Deputy Attorney General Marc Melnick replied that Congress has authorized California to adopt more stringent air-pollution standards - with EPA approval - even if one effect is higher gas mileage.
It's not surprising to see this kind of overreach coming from the automakers even inside the courtroom. During a recent seminar on global warming litigation (which included CRC's own Doug Kendall) AIAM attorney Charles Haake essentially conceded the weakness of his clients' foreign-policy preemption arugment (which claims that state standards undercut the Bush administration's foreign policy on climate change).
The essential weakness of the industry's case is definitely a sign that the legal landscape is continuing to move under its feet in the wake of the Vermont ruling and last week's invalidation of industry-backed federal mileage standards. The notion that California standards are impossible to meet, which features so prominently here, was, after all, thoroughly dissected by Judge Sessions' opinion in the Vermont suit (which dedicated 90 of its 240 pages to that argument).

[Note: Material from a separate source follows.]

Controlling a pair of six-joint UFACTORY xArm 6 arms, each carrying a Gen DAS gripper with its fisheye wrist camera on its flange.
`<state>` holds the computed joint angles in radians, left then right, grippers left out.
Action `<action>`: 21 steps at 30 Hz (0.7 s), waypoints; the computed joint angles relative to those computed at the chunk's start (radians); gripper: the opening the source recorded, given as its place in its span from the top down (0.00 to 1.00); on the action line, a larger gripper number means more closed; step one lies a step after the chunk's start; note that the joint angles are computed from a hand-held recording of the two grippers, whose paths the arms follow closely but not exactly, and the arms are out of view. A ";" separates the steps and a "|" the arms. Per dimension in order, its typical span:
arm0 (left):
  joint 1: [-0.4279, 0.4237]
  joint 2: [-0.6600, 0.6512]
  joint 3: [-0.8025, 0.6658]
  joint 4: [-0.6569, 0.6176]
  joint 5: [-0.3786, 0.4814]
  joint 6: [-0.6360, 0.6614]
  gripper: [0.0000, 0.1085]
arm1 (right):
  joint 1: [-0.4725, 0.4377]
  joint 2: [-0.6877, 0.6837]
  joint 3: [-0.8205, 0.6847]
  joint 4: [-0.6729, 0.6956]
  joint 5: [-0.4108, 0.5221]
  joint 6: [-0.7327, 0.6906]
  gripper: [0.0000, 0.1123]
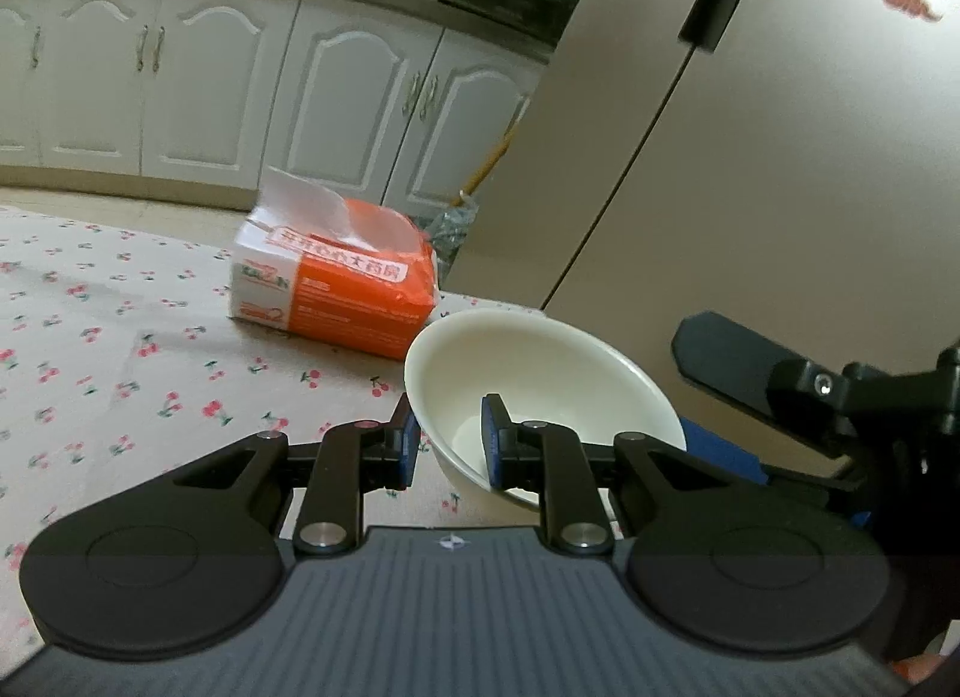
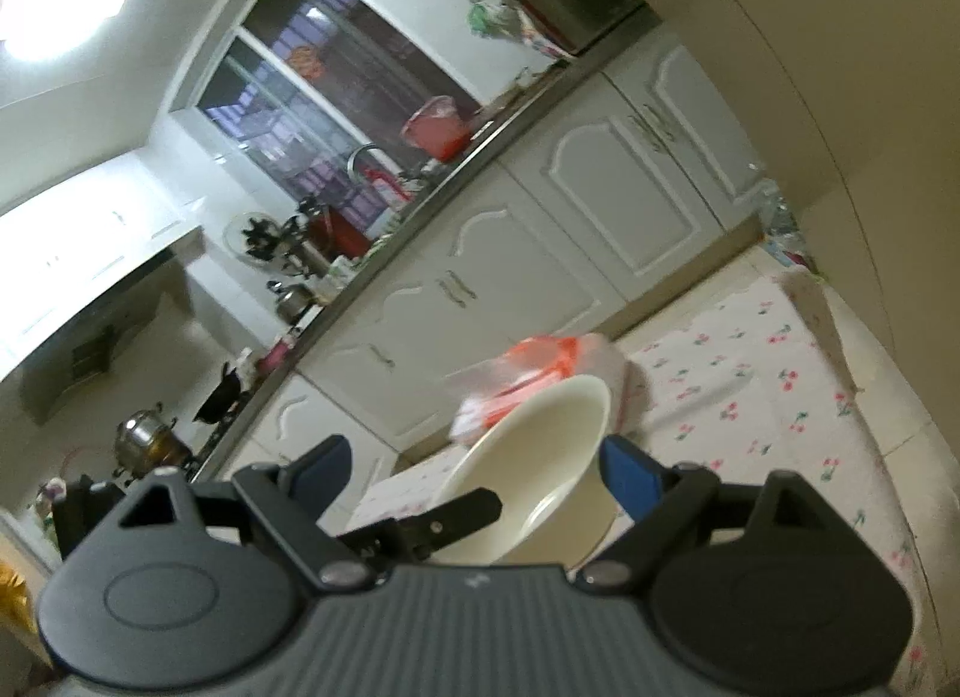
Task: Organize plates and bowls
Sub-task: 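Lift the cream bowl with both grippers and carry it toward the plate stack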
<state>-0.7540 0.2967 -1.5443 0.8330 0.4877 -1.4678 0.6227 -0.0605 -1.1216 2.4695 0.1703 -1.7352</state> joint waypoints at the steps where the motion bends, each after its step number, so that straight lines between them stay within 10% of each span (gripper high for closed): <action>1: -0.007 -0.029 0.030 0.026 0.002 -0.033 0.81 | 0.009 -0.017 0.012 0.004 0.000 -0.005 0.20; 21: -0.258 -0.440 0.431 0.223 0.201 -0.348 0.80 | 0.230 -0.362 0.281 0.432 -0.114 -0.441 0.16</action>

Looking at the broader legal and regulatory landscape, a negative ruling by the EPA on California's application to start enforcing its regulations really is starting to look like the industry's best hope for a temporary victory. Their desperate, surreptitious (and incompetent) behind-the-scenes lobbying campaign to sway EPA indicates that the industry and its allies within the Bush administration might well agree.